Start of Block

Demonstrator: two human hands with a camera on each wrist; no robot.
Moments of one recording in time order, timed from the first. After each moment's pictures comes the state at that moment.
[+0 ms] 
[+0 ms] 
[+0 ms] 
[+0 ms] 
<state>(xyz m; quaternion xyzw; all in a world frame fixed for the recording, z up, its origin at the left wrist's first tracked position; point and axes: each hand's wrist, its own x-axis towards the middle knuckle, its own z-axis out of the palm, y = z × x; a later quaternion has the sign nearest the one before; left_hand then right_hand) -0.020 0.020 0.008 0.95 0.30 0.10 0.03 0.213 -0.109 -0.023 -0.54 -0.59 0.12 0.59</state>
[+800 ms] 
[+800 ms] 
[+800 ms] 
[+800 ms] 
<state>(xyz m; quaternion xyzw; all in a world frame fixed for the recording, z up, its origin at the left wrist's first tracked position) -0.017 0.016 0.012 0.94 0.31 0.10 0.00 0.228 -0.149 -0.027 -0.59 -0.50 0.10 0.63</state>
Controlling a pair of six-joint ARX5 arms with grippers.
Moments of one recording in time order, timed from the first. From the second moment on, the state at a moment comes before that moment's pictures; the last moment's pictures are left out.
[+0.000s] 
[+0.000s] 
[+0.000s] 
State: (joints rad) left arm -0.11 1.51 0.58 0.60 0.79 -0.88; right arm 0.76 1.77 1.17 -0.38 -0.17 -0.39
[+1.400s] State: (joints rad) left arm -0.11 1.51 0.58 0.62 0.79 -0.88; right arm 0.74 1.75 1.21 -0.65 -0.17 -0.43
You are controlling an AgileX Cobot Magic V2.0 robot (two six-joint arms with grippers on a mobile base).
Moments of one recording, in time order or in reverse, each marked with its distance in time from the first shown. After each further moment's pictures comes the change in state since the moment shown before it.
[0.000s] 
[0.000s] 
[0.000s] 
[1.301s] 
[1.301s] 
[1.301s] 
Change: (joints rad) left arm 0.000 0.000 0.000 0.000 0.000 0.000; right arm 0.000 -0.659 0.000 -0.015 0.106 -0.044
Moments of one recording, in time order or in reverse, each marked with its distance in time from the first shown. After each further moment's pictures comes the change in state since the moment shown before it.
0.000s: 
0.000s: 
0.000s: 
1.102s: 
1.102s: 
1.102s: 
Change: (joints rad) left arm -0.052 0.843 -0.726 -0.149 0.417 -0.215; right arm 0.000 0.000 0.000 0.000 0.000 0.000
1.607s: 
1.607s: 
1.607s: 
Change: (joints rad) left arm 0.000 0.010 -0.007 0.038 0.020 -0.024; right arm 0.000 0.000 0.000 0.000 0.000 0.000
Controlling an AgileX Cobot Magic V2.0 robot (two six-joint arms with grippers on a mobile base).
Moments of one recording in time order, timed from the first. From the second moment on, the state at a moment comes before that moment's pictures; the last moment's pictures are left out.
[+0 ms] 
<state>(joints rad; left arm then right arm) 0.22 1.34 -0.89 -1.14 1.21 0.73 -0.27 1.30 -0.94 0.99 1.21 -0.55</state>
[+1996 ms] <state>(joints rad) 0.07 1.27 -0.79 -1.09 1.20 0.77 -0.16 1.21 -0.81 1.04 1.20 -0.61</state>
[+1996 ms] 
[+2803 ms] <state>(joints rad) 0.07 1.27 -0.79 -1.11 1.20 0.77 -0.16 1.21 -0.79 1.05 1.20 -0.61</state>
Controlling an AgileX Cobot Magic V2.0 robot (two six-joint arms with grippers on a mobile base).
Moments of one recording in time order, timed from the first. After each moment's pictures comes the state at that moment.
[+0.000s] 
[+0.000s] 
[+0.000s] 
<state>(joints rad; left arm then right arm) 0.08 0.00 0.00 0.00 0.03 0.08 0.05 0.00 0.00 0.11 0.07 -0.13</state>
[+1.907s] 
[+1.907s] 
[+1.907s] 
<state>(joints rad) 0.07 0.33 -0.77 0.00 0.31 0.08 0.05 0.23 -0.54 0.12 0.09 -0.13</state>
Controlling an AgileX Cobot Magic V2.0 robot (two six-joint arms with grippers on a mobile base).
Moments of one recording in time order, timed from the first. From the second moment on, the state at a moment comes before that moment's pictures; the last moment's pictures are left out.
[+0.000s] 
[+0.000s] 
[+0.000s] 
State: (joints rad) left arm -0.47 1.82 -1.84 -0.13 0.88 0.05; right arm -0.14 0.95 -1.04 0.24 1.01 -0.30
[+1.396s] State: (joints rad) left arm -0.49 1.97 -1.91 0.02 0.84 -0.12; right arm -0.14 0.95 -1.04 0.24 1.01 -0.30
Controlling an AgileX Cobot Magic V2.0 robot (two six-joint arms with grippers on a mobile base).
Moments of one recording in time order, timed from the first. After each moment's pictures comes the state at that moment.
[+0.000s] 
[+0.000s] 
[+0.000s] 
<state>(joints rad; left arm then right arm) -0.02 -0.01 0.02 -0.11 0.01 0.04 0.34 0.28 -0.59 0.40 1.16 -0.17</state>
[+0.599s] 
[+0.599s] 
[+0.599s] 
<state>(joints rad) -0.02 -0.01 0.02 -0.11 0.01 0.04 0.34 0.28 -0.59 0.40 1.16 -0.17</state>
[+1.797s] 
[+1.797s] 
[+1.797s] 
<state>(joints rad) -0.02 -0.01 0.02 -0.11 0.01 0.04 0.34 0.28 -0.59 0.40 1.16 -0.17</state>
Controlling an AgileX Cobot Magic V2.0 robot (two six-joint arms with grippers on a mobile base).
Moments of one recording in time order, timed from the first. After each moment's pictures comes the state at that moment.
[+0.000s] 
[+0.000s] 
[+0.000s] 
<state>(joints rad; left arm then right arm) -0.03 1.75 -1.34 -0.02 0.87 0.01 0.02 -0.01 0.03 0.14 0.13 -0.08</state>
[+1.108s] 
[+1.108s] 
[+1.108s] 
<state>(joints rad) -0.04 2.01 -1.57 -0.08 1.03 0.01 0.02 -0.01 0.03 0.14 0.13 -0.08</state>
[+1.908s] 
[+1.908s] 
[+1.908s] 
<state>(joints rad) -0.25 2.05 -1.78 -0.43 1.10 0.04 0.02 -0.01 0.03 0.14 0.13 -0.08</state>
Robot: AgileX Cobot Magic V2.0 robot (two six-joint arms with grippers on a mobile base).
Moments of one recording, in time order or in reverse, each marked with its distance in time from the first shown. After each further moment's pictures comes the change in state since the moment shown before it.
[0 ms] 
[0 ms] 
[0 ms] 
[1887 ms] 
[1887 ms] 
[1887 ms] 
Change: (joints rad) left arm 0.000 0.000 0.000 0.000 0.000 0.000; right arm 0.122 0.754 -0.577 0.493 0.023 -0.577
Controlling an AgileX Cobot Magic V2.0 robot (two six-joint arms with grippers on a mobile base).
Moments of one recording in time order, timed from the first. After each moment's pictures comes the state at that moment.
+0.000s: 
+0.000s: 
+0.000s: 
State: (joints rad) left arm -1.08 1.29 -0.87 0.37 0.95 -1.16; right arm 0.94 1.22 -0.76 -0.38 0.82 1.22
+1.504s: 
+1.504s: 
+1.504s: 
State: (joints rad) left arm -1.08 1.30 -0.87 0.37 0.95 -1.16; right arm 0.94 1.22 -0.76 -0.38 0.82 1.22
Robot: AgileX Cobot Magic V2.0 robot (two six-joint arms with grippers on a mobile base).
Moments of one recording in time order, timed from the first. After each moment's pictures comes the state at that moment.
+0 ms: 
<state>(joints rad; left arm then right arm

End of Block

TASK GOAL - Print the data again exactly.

REPLY TO THE EXERCISE -
Demonstrator: two human hands with a camera on each wrist; no robot.
Moments of one recording in time order, timed from the first. After each moment's pictures comes the state at that moment.
[+0 ms] 
[+0 ms] 
[+0 ms] 
[+0 ms] 
<state>(xyz m; quaternion xyzw; all in a world frame fixed for the recording, z up, its origin at the left wrist's first tracked position; point and axes: each hand's wrist, its own x-axis towards the middle knuckle, its own z-axis out of the palm, y = z × x; a later quaternion has the sign nearest the one before; left_hand then right_hand) -0.020 0.020 0.008 0.95 0.30 0.10 0.03 0.213 -0.109 -0.023 -0.54 -0.59 0.12 0.59</state>
[+800 ms] 
[+800 ms] 
[+800 ms] 
[+800 ms] 
<state>(xyz m; quaternion xyzw; all in a world frame fixed for the recording, z up, its origin at the left wrist's first tracked position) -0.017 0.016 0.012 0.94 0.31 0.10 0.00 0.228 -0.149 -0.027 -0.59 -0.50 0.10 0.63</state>
Controlling a pair of six-joint ARX5 arms with grippers.
Moments of one recording in time order, timed from the first. From the second moment on, the state at a moment comes before that moment's pictures; the last moment's pictures are left out.
[+0.000s] 
[+0.000s] 
[+0.000s] 
State: (joints rad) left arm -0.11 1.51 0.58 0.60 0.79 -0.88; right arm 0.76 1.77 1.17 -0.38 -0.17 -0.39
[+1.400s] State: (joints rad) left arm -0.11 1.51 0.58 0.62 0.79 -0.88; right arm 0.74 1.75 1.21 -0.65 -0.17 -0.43
You are controlling an AgileX Cobot Magic V2.0 robot (two six-joint arms with grippers on a mobile base).
Moments of one recording, in time order or in reverse, each marked with its distance in time from the first shown. After each further moment's pictures comes the change in state since the moment shown before it.
[0.000s] 
[0.000s] 
[0.000s] 
[1.301s] 
[1.301s] 
[1.301s] 
Change: (joints rad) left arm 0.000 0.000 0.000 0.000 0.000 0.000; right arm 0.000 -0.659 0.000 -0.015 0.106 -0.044
Moments of one recording, in time order or in reverse, each marked with its distance in time from the first shown. After each further moment's pictures comes the change in state since the moment shown before it.
0.000s: 
0.000s: 
0.000s: 
1.102s: 
1.102s: 
1.102s: 
Change: (joints rad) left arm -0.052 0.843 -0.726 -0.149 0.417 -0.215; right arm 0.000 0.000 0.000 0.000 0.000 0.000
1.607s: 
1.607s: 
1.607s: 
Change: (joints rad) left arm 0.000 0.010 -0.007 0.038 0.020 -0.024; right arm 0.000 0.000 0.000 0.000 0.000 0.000
Controlling an AgileX Cobot Magic V2.0 robot (two six-joint arms with grippers on a mobile base).
Moments of one recording in time order, timed from the first. From the second moment on, the state at a moment comes before that moment's pictures; the last moment's pictures are left out.
[+0 ms] 
<state>(joints rad; left arm then right arm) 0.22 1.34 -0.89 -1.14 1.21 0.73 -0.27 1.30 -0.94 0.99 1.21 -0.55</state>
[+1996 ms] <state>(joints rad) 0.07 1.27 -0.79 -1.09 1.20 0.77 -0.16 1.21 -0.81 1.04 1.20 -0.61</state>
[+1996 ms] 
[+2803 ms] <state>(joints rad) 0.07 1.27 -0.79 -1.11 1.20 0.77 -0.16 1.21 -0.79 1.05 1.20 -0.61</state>
Controlling an AgileX Cobot Magic V2.0 robot (two six-joint arms with grippers on a mobile base).
Moments of one recording in time order, timed from the first. After each moment's pictures comes the state at that moment.
[+0.000s] 
[+0.000s] 
[+0.000s] 
<state>(joints rad; left arm then right arm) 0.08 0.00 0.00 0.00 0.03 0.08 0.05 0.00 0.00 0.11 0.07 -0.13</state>
[+1.907s] 
[+1.907s] 
[+1.907s] 
<state>(joints rad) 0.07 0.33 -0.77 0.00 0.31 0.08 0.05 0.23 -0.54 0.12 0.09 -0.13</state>
Controlling an AgileX Cobot Magic V2.0 robot (two six-joint arms with grippers on a mobile base).
Moments of one recording in time order, timed from the first. From the second moment on, the state at a moment comes before that moment's pictures; the last moment's pictures are left out.
[+0.000s] 
[+0.000s] 
[+0.000s] 
State: (joints rad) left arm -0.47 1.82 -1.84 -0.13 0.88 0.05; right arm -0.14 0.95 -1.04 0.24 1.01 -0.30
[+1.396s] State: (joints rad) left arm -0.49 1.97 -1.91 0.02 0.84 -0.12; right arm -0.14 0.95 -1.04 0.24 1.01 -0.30
Controlling an AgileX Cobot Magic V2.0 robot (two six-joint arms with grippers on a mobile base).
Moments of one recording in time order, timed from the first. After each moment's pictures comes the state at that moment.
[+0.000s] 
[+0.000s] 
[+0.000s] 
<state>(joints rad; left arm then right arm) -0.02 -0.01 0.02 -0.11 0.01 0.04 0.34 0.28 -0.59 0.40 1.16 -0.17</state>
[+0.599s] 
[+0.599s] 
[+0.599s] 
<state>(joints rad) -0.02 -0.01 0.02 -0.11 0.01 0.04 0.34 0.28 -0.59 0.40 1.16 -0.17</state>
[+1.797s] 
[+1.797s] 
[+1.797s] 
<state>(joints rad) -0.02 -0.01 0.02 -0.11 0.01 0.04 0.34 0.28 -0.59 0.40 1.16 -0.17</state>
Controlling an AgileX Cobot Magic V2.0 robot (two six-joint arms with grippers on a mobile base).
Moments of one recording in time order, timed from the first. After each moment's pictures comes the state at that moment.
[+0.000s] 
[+0.000s] 
[+0.000s] 
<state>(joints rad; left arm then right arm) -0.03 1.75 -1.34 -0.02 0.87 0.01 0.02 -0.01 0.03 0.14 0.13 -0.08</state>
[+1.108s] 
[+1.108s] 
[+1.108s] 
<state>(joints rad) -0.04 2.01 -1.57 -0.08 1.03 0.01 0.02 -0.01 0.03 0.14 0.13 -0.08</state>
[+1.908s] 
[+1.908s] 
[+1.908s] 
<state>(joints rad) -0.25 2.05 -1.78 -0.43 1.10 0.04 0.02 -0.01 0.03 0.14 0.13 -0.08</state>
Robot: AgileX Cobot Magic V2.0 robot (two six-joint arms with grippers on a mobile base).
Moments of one recording, in time order or in reverse, each marked with its distance in time from the first shown. After each further moment's pictures comes the change in state since the moment shown before it.
[0 ms] 
[0 ms] 
[0 ms] 
[1887 ms] 
[1887 ms] 
[1887 ms] 
Change: (joints rad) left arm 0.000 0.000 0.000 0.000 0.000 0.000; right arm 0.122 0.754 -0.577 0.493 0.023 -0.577
Controlling an AgileX Cobot Magic V2.0 robot (two six-joint arms with grippers on a mobile base).
Moments of one recording in time order, timed from the first. After each moment's pictures comes the state at that moment.
+0.000s: 
+0.000s: 
+0.000s: 
State: (joints rad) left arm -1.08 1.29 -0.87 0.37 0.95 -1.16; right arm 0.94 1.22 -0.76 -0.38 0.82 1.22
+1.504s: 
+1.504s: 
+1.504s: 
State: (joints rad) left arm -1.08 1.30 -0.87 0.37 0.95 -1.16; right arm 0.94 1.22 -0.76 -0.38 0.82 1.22
Robot: AgileX Cobot Magic V2.0 robot (two six-joint arms with grippers on a mobile base).
Moments of one recording in time order, timed from the first. After each moment's pictures comes the state at that moment.
+0 ms: 
<state>(joints rad; left arm then right arm

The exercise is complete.